If you are short of wind, the force of this ejaculation may diminish as the yanks increase in number, in which case it will be well to rest for a few seconds.

At this point a little strategy may be brought to bear. You can turn away, as if you were defeated, perhaps saying loudly, so that the clinker can hear: “Ho-hum! Well, I guess I’ll call it a day,” and pretend to start upstairs.

Then, quick as a wink, you should turn and leap back at the shaker, and, before the thing can recover from its surprise, give it a yank which will either rip it from its moorings or cause your own vertebrae to change places with a sharp click. It is a fifty-fifty chance.

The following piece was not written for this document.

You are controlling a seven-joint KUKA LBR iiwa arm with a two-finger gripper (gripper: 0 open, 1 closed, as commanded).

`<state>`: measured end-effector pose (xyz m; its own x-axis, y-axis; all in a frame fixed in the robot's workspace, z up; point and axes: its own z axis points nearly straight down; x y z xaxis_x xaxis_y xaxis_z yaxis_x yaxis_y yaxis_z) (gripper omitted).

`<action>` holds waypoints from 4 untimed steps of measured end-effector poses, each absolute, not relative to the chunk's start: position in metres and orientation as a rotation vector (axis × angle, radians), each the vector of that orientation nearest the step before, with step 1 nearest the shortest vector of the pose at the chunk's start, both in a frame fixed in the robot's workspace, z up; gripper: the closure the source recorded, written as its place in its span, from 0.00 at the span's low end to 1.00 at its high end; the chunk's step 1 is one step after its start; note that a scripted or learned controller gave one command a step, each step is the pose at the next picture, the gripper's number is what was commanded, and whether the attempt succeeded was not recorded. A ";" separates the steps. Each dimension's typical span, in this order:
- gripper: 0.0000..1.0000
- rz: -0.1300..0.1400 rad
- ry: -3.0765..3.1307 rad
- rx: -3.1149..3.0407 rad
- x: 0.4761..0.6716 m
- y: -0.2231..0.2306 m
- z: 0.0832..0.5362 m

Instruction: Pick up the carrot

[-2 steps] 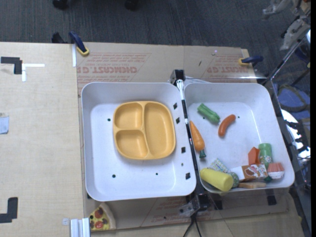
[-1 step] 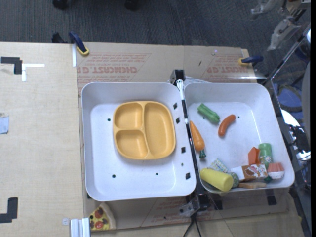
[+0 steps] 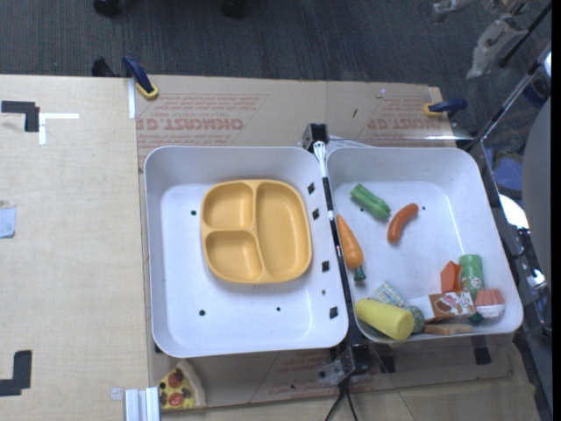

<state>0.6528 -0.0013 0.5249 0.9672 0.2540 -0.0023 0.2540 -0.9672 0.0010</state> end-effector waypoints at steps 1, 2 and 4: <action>0.00 -0.005 0.314 3.125 0.652 0.021 0.516; 0.00 -0.003 0.316 3.124 0.653 0.034 0.540; 1.00 -0.005 0.311 3.123 0.652 0.053 0.547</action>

But great caution should be observed before trying these heroic measures to make sure that the pins which hold the shaker in place are secure. A loosened pin will stand just so much shaking, and then it will unostentatiously work its way out and look around for something else to do. This always causes an awkward situation, for the yank next following the walkout of the pin, far from accomplishing its purpose of dispossessing the clinker, will precipitate you over backward among the ash cans with a viciousness in which it is impossible not to detect something personal.

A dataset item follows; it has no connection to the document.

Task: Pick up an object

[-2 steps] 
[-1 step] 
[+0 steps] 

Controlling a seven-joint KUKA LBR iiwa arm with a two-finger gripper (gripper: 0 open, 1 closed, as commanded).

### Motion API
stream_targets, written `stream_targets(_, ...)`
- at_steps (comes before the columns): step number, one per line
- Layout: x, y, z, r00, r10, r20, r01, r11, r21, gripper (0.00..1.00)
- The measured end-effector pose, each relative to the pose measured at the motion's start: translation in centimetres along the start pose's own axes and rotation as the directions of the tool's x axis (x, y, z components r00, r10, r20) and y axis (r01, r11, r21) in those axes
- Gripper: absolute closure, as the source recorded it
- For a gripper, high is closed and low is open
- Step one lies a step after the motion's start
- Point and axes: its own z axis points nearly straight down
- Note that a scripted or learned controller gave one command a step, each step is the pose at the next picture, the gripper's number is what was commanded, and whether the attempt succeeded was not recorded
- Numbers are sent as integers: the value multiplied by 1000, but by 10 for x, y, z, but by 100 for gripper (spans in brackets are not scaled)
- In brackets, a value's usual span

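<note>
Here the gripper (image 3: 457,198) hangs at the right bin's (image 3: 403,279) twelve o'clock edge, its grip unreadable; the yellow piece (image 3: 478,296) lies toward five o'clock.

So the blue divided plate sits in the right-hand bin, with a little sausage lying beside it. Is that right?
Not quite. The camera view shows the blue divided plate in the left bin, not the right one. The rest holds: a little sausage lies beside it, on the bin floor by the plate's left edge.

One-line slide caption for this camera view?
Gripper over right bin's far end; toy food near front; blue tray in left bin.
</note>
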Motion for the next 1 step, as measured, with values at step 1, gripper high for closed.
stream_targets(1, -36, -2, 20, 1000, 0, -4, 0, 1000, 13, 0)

Immediately following such a little upset to one’s plans, it is perhaps the natural impulse to arise in somewhat of a pet and to set about exacting punitive indemnities. This does not pay in the end. If you hit any exposed portion of the furnace with the shaker the chances are that you will break it, which, while undoubtedly very painful to the furnace at the time, would eventually necessitate costly repairs. And, if you throw coal at it, you waste coal. This, if you remember, is an article on how to save coal.

Another helpful point is to prevent the fire from going out. This may be accomplished in one way that I am sure of. That is, by taking a book, or a ouija board, or some other indoor entertainment downstairs and sitting two feet away from the furnace all day, being relieved by your wife at night (or, needless to say, vice versa). I have never known this method of keeping the fire alive to fail, except when the watcher dropped off to sleep for ten or fifteen minutes. This is plenty of time for a raging fire to pass quietly away, and I can prove it.

Of course this treatment cuts in on your social life; but I know of nothing else that is infallible. I know of nothing else that can render impossible that depressing foreboding given expression by your wife when she says: “Have you looked at the fire lately? It’s getting chilly here,” followed by the apprehensive trip downstairs, eagerly listening for some signs of caloric life from within the asbestos-covered tomb; the fearful pause before opening the door, hoping against hope that the next move will disclose a ruddy glow which can easily be nursed back to health, but feeling, in the intuitive depths of your soul, that you might just as well begin crumpling up last Sunday’s paper to ignite, for the Grim Reaper has passed this way.

And then the cautious pull at the door, opening it inch by inch, until the bitter truth is disclosed — a yawning cavern of blackness with the dull, gray outlines of consumed coals in the foreground, a dismal double-play: ashes to ashes.

These little thoughts on furnace tending and coal conservation are not meant to be taken as in any sense final. Some one else may have found the exact converse to be true; in which case he would do well to make a scientific account of it as I have done. It helps to buy coal.